E ciò che questa pratica del “tira e molla” comporta, è la comparsa, in chi non è nato belloccio e non ha quindi partecipato al fastoso banchetto della scoperta della sessualità, la sensazione che in realtà alle donne non piace fare sesso, ma lo fanno solo per fare un piacere all’uomo. E poi ci sono quelle che lo fanno perché ne traggono piacere, ma in questo caso sono delle puttane. Chiaro. (Ed è ovviamente banale dire che, oggettivamente, una donna che si fa tanti uomini non è più o meno puttana di un uomo che si fa tante donne.) Tutto questo ti porta, crescendo, ad accettare l’idea che, se la vuoi, te la devi sudare. Perché quella cosa è una merce preziosa, talmente preziosa che nemmeno chi la possiede può disporne come vuole, ma anzi, è la società con le sue regole non scritte a deciderne la somministrazione al mondo maschile: e questa sembra avvenga in base a due criteri che fanno punteggio come nei concorsi, la bellezza fisica e la caparbietà nel volerla ottenere.

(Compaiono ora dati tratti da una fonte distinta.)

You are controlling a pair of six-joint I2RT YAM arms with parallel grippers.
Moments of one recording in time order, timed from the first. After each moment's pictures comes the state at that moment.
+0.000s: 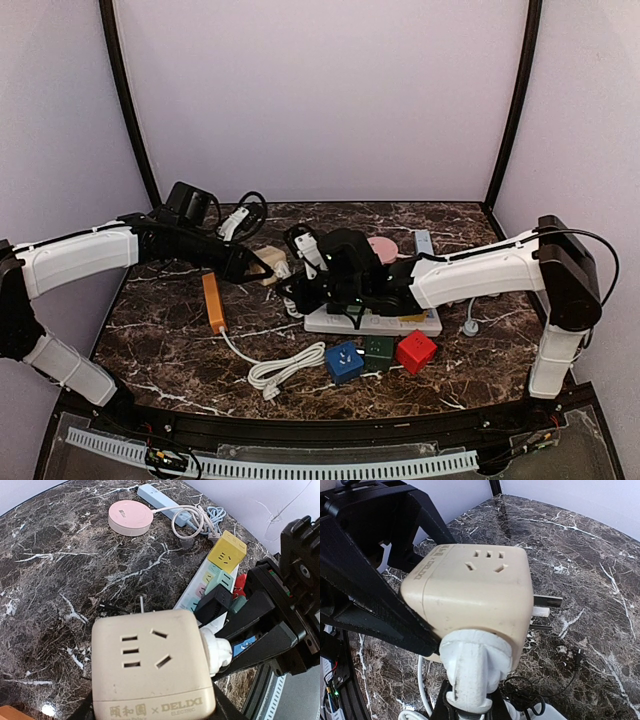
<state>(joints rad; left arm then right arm) -0.54 1.41 1.04 -0.41 0.52 0.00 1.10 1.84 1.22 0.15 0.06 0.33</state>
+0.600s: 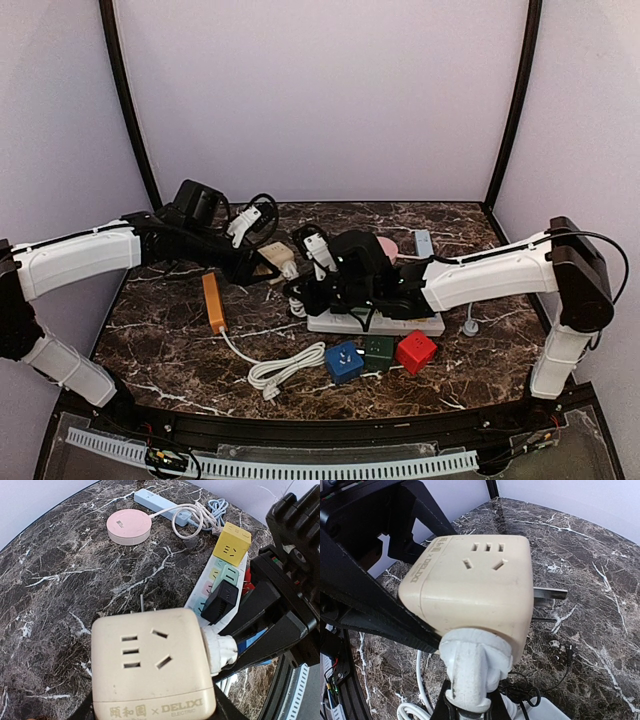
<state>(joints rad) -0.61 1.41 1.07 -0.42 0.36 0.12 1.10 1.78 1.15 0.17 0.07 0.32</state>
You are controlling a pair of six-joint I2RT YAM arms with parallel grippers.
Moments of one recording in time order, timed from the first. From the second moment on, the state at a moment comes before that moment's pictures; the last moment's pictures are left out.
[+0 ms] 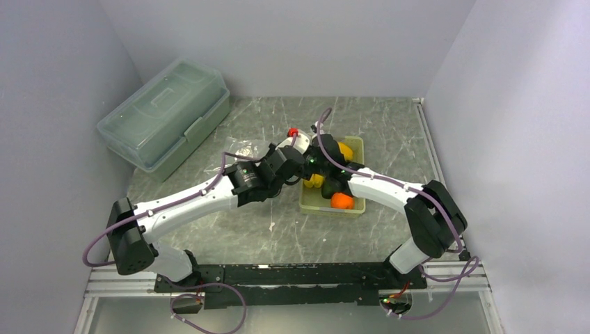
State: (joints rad) left arm -1.04 1.44 1.29 -0.58 -0.73 -0.10; right arm 0.70 1.56 0.94 0.20 -0.19 1.00
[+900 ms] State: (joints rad) left arm -1.05 1.48 1.26 -0.54 -0.89 -0.07; right arm 0.71 1.23 0.85 -0.05 -0.02 0.82
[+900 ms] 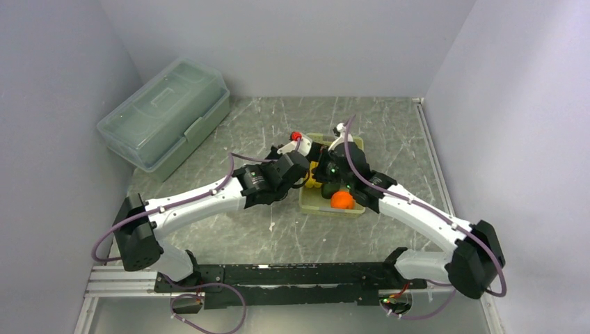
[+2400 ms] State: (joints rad) left arm -1.05 1.46 1.22 -0.53 -0.88 -0.08; right arm 0.64 1.22 0.81 -0.63 0.30 0.57
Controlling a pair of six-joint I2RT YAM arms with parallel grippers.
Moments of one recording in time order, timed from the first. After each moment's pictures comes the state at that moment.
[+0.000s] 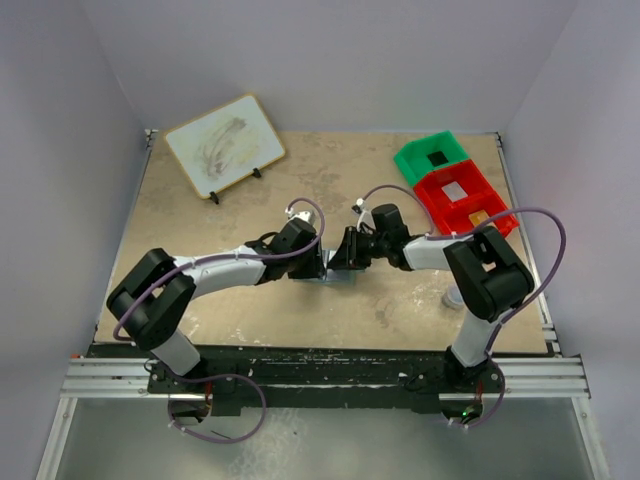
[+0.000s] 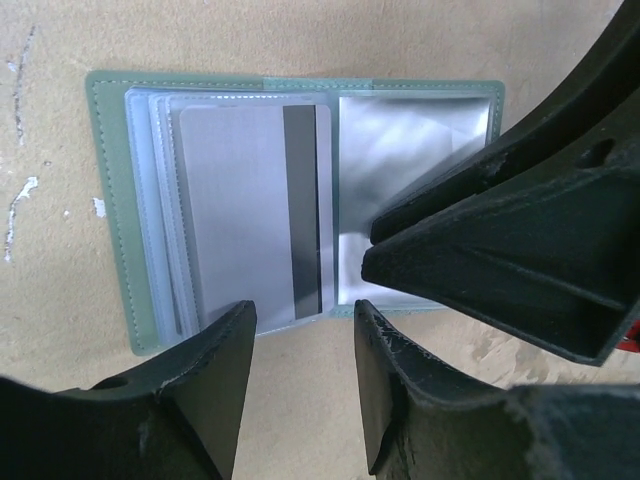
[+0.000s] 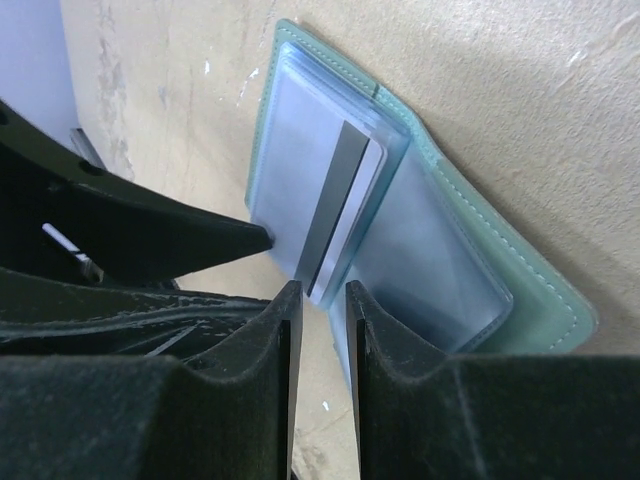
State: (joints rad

Come se fosse una fottuta gara a chi fa di più per ottenerla e a chi è più capace a resistere prima di darla; una gara, come in ogni aspetto della nostra società, una gara che comporta consumi, spese, impegni non solo di soldi, ma di energie mentali per la progettazione, per la realizzazione, per il mantenimento della conquista – o per la difesa e la saggia e graduale elargizione. Rapporti sessuali come merce: e del resto, il loro spettacolo è già commerciato esplicitamente nel porno di internet.
Evidentemente, alla luce di tutto ciò, è improbabile che due vite possano intrecciarsi con naturalezza, al di là dei ruoli imposti e delle regole non scritte.

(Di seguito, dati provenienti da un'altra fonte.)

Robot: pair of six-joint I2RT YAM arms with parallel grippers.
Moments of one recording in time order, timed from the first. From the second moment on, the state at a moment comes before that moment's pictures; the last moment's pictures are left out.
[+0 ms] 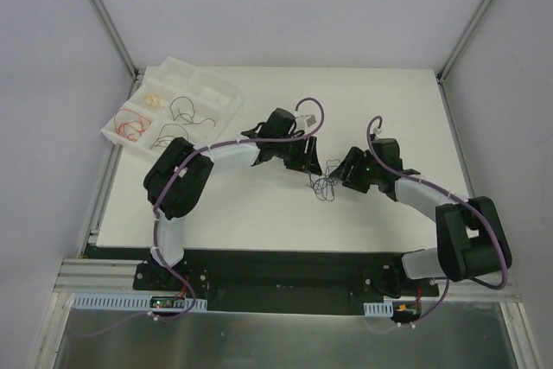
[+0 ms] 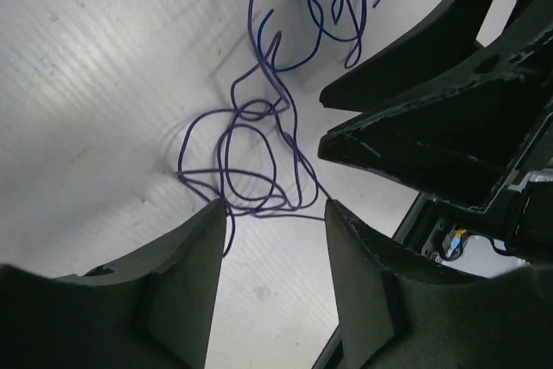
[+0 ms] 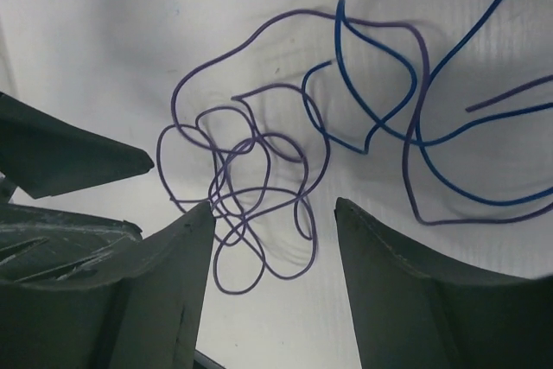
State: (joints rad) left arm -0.70 1.94 1.26 -0.06 0.57 -0.55; right arm 0.25 1.36 0.57 -0.03 -0.34 0.70
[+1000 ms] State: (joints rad) left arm -0.73 1.98 1.29 -0.14 0.43 -0.54; right arm 0.27 1.66 0.86 -0.08 -0.34 0.65
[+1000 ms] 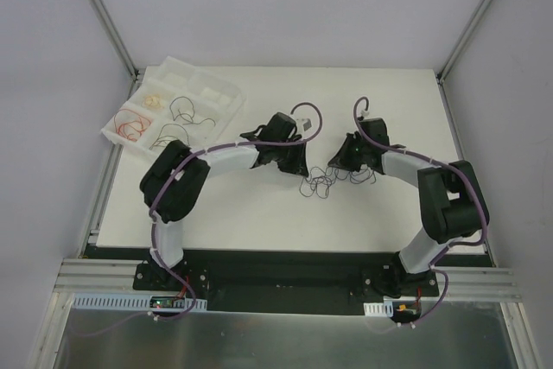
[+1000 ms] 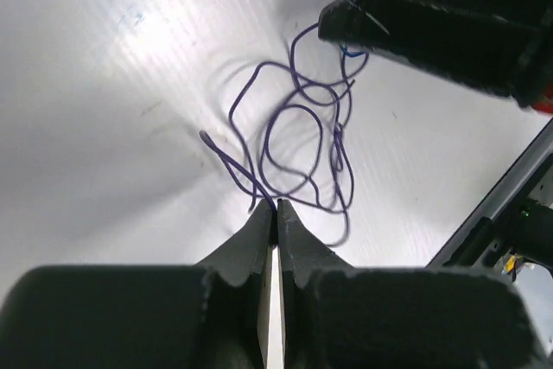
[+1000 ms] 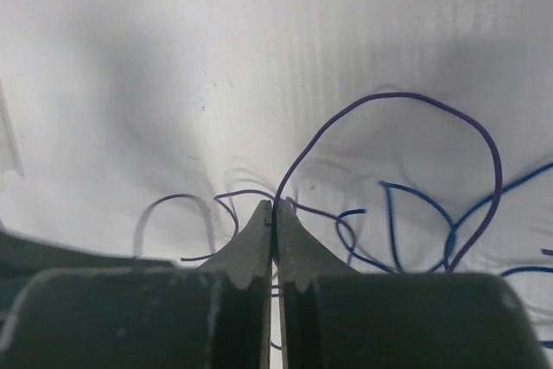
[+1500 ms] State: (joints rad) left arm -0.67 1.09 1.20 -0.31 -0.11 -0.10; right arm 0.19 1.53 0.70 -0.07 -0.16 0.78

P.S. Parlo dei maschi e di me come maschio, in quanto questa è la mia condizione. Non mi considero oppresso dalle femmine in quanto femmine, anzi, mi considero oppresso CON le femmine da una società che vive nell’ottica del risultato, e nella quale la “scopata” è un risultato per il maschio.

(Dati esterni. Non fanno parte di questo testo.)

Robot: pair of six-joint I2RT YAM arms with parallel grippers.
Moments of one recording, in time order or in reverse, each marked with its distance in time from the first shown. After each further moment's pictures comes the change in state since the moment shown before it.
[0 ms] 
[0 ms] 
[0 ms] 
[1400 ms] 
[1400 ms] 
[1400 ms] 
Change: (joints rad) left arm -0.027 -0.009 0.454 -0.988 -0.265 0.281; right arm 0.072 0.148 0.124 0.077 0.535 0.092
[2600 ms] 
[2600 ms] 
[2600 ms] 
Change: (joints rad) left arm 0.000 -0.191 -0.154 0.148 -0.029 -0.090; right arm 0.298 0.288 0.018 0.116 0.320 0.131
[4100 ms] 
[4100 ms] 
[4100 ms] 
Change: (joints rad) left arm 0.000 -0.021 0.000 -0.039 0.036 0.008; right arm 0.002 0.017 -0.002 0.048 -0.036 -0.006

Altra precisazione importante: non mi interessa se a Milano ci sono donne che la danno per ceci e si comportano come “maschi”. Io non do ceci e non mi interessa quell’aspetto lì, mi interessa la normalità (pensate al concetto di normalità, e non ditemi che non ce l’avete: ecco, è proprio ciò che intendo per normalità, le persone normali!) e la vita nella normalità.
P.P.S. Questo post è scritto di getto, senza un’idea precisa, probabilmente con salti logici e stronzate ai limiti dell’assurdo. Vorrebbe essere l’inizio di una discussione e non la sanzione definitiva su un argomento. In ogni caso, un blog che discute in maniera molto interessante di ruoli e di genere è Finché morte non vi separi. La lettura di questo e di altri articoli su Femminismo a sud ha ispirato queste mie sciocche parole e ne ringrazio autrici e autori, assicurando loro che ciò che sono riuscito a scrivere non è minimamente comparabile alla preziosità degli spunti che ho trovato nei loro articoli.